Native clients for every stack.

Sync and async Python. Typed TypeScript with zero runtime dependencies.

🐍

Python SDK

Sync + async · httpx only · Python 3.9+

$ pip install contextos # PyPI — coming soon; for now: pip install ./sdk/python
from contextos import ContextOS

client = ContextOS(api_key="sk-...")

# Write
client.write(user_id="alice", conversation=text)

# Query
mem = client.query(user_id="alice", q=message)
system = f"You are helpful.\n\n{mem.prompt_block}"

# Async versions: awrite(), aquery(), adelete()
🟦

TypeScript SDK

Zero runtime deps · Node.js + edge runtimes

$ cp sdk/typescript/src/index.ts ./lib/
import { ContextOS } from "./lib/contextos"

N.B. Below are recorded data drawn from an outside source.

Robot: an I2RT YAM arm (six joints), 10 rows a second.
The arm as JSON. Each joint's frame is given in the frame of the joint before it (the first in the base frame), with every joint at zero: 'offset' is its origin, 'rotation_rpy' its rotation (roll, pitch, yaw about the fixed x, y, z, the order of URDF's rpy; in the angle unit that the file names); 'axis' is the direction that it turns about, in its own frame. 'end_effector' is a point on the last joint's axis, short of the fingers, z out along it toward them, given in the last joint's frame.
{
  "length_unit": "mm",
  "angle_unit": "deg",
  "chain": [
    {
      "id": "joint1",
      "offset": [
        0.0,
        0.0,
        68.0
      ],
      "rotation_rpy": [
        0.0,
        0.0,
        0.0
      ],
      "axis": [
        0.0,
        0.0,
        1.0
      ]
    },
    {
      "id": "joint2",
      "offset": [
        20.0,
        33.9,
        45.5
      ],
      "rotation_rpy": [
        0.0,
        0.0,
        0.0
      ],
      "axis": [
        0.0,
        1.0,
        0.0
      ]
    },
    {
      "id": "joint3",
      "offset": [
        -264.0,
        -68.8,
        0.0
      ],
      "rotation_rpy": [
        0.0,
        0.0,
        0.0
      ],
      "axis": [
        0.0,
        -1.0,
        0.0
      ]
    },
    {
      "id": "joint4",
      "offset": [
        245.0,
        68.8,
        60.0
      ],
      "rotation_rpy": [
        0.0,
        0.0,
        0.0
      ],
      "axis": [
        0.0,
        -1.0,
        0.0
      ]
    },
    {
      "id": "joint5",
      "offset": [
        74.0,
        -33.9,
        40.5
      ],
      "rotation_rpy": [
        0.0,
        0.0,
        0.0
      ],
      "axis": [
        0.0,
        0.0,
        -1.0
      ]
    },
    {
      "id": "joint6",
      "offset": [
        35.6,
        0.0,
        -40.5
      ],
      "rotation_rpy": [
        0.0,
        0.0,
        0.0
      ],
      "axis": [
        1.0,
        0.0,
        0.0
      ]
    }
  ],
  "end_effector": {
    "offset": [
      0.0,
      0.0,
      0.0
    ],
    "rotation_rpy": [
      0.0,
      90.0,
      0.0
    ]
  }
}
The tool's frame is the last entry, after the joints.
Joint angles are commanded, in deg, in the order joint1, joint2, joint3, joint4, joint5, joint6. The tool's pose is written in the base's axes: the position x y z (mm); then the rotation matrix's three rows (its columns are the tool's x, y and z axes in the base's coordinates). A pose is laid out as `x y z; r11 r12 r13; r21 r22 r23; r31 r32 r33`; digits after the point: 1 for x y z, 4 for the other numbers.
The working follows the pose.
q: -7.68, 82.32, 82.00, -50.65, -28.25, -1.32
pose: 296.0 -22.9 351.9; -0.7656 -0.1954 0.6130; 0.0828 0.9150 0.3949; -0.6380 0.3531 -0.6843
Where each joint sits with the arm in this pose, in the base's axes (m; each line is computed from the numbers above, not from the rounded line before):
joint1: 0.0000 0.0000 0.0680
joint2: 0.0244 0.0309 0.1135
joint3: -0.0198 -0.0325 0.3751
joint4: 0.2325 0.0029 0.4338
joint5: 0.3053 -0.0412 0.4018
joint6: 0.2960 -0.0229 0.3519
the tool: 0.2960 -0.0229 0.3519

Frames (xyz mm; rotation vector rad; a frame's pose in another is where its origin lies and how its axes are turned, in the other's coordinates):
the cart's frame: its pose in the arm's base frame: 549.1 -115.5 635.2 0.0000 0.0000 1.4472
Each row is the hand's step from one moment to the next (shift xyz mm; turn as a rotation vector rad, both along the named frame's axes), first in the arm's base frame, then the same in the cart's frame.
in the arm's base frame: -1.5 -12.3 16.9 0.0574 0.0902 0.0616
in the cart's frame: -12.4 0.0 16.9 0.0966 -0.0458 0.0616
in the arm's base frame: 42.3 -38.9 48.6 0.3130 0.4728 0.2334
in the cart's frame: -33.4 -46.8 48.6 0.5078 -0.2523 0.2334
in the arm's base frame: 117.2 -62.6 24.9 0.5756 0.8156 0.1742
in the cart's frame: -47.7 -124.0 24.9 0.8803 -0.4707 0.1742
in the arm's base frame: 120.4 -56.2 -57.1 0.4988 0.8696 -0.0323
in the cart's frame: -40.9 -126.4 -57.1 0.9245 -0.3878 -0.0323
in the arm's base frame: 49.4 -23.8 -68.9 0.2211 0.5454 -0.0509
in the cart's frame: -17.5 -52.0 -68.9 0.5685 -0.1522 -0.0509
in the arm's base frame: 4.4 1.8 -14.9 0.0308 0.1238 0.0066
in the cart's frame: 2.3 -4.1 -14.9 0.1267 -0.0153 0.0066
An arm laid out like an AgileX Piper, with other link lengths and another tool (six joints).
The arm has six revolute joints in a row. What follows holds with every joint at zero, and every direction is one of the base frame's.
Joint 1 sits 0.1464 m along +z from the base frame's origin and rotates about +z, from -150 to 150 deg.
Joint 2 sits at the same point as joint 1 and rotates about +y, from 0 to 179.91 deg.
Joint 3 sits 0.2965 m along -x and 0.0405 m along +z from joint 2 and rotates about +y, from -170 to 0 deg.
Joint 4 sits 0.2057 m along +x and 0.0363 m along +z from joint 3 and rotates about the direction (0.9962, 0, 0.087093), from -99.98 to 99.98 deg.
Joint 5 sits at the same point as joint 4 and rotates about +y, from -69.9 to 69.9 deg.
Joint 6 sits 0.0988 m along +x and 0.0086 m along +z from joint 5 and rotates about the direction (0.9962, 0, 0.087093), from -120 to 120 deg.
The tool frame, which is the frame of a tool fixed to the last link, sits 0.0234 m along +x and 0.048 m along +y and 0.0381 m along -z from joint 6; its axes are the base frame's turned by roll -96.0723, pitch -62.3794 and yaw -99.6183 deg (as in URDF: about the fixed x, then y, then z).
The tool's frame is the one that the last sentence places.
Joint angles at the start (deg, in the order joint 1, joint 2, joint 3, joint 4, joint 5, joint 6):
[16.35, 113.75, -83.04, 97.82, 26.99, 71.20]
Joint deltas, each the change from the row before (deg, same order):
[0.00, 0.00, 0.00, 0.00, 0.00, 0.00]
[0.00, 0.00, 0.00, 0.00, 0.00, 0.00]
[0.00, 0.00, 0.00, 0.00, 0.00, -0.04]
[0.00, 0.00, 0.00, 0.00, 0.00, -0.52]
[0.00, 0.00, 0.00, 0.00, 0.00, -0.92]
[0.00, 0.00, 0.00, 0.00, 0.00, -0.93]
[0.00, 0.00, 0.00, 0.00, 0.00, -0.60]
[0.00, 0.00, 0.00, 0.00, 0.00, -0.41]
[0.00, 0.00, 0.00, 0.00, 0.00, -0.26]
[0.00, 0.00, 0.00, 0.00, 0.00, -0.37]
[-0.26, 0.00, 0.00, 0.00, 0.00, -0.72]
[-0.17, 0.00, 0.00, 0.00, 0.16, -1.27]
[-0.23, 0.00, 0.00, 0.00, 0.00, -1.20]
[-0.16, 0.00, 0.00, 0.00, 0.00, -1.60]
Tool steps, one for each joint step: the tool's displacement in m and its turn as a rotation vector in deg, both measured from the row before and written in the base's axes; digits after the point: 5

const client = new ContextOS({ apiKey: "sk-..." })

// Write
await client.write("alice", conversation)

// Query
const mem = await client.query("alice", message)
const system = `You are helpful.\n\n${mem.prompt_block}`

One stack. No extra infra.

Postgres handles both relational data and vector search — no separate vector database.

API
FastAPI
Async Python, automatic OpenAPI docs, native background tasks.
Vector store
Postgres + pgvector
Single DB for relational + vector. No Pinecone, no Weaviate.
Cache
Redis
60s TTL on GET /memory. Repeat queries skip embedding + DB entirely.
Embeddings
Local / OpenAI
sentence-transformers (384-dim) for dev. OpenAI (1536-dim) for production.
Extraction
Anthropic / OpenAI / Mock
Mock provider for local dev — no API keys needed.
Migrations
Alembic
Versioned schema changes, async-compatible, 3 revisions so far.
Deploy
Fly.io / Docker
fly.toml included. docker-compose.yml for local development.
Auth
Bearer API key
SHA-256 hashed. OpenAI-familiar pattern. Raw key shown once on creation.